“Oh, please! please!” began Mary, “I shall not see him when he comes back!”

“If you can’t behave properly when he does come,” said Richard, “there is no use in being there.”

“Remember, Ritchie,” said Ethel, thinking him severe, “she has not been well this long time.”

Mary began to plead, but, with his own pretty persuasive manner, he took her by the hand, and drew her into his room; and when he came down, after an interval, it was to check Blanche, who would have gone up to interrupt her with queries about the perpetual blue merino. He sat down with Blanche on the staircase window-seat, and did not let her go till he had gently talked her out of flighty spirits into the soberness of thankfulness.

Ethel, meanwhile, had still done nothing but stray about, long for loneliness, find herself too unsteady to finish her letters to Flora and Tom; and, while she tried to make Gertrude think Harry a pleasant acquisition, she hated her own wild heart, that could not rejoice, nor give thanks, aright.

By and by Mary came down, with her bonnet on, quite quiet now. “I am going to church with Ritchie,” she said. Ethel caught at the notion, and it spread through the house. Dr May, who just then came in with his two sons, looked at Harry, saying, “What do you think of it? Shall we go, my boy?” And Harry, as soon as he understood, declared that he should like nothing better. It seemed what they all needed, even Aubrey and Gertrude begged to come, and, when the solemn old minster was above their heads, and the hallowed stillness around them, the tightened sense of half-realised joy began to find relief in the chant of glory.

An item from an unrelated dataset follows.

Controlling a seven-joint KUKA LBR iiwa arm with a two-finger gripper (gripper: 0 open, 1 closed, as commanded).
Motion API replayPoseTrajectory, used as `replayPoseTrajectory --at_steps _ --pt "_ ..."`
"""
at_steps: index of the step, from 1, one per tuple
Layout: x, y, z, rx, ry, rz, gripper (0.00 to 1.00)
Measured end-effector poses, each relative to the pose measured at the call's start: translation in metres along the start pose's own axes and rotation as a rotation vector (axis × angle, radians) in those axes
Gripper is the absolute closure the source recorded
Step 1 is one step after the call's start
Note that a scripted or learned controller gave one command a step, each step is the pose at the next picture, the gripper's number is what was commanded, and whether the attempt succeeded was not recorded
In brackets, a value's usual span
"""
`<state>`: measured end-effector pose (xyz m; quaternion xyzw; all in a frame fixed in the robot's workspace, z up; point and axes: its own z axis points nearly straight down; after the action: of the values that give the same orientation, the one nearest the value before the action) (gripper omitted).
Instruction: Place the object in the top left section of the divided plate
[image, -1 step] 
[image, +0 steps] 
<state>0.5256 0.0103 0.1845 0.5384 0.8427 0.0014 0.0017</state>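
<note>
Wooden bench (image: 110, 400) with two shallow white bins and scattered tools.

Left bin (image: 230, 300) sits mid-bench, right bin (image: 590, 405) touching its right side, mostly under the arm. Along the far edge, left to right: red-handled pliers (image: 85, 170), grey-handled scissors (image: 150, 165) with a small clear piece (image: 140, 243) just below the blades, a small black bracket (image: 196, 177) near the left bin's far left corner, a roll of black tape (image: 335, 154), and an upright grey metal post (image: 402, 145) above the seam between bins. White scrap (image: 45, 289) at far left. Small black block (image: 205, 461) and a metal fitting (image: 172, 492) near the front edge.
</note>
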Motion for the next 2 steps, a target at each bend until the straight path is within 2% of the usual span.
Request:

The voices of the sanctuary, ever uplifting notes of praise, seemed to gather together and soften their emotions; and agitation was soothed away, and all that was oppressive and tumultuous gave place to sweet peace and thankfulness. Ethel dimly remembered the like sense of relief, when her mother had hushed her wild ecstasy, while sympathising with her joy. Richard could not trust his voice, but Mr. Wilmot offered the special thanksgiving.

Harry was, indeed, “at home,” and his tears fell fast over his book, as he heard his father’s “Amen,” so fervent and so deep; and he gazed up and around, with fond and earnest looks, as thoughts and resolutions, formed there of old, came gathering thick upon him. And there little Gertrude seemed first to accept him. She whispered to her papa, as they stood up to go away, that it was very good in God Almighty to have sent Harry home; and, as they left the cloister, she slipped into Harry’s hand a daisy from the grave, such a gift as she had never carried to any one else, save her father and Margaret, and she shrank no longer from being lifted up in his arms, and carried home through the twilight street.

He hurried into the drawing-room, and was heard declaring that all was right, for Margaret was on the sofa; but he stopped short, grieved at her altered looks. She smiled as he stooped to kiss her, and then made him stand erect, and measure himself against Norman, whose height he had almost reached. The little curly midshipman had come back, as nurse said, “a fine-growed young man,” his rosy cheeks, brown and ruddy, and his countenance—

“You are much more like papa and Norman than I thought you would be,” said Margaret.

“He has left his snub nose and yellow locks behind,” said his father; “though the shaggy mane seems to remain. I believe lions grow darker with age. So there stand June and July together again!”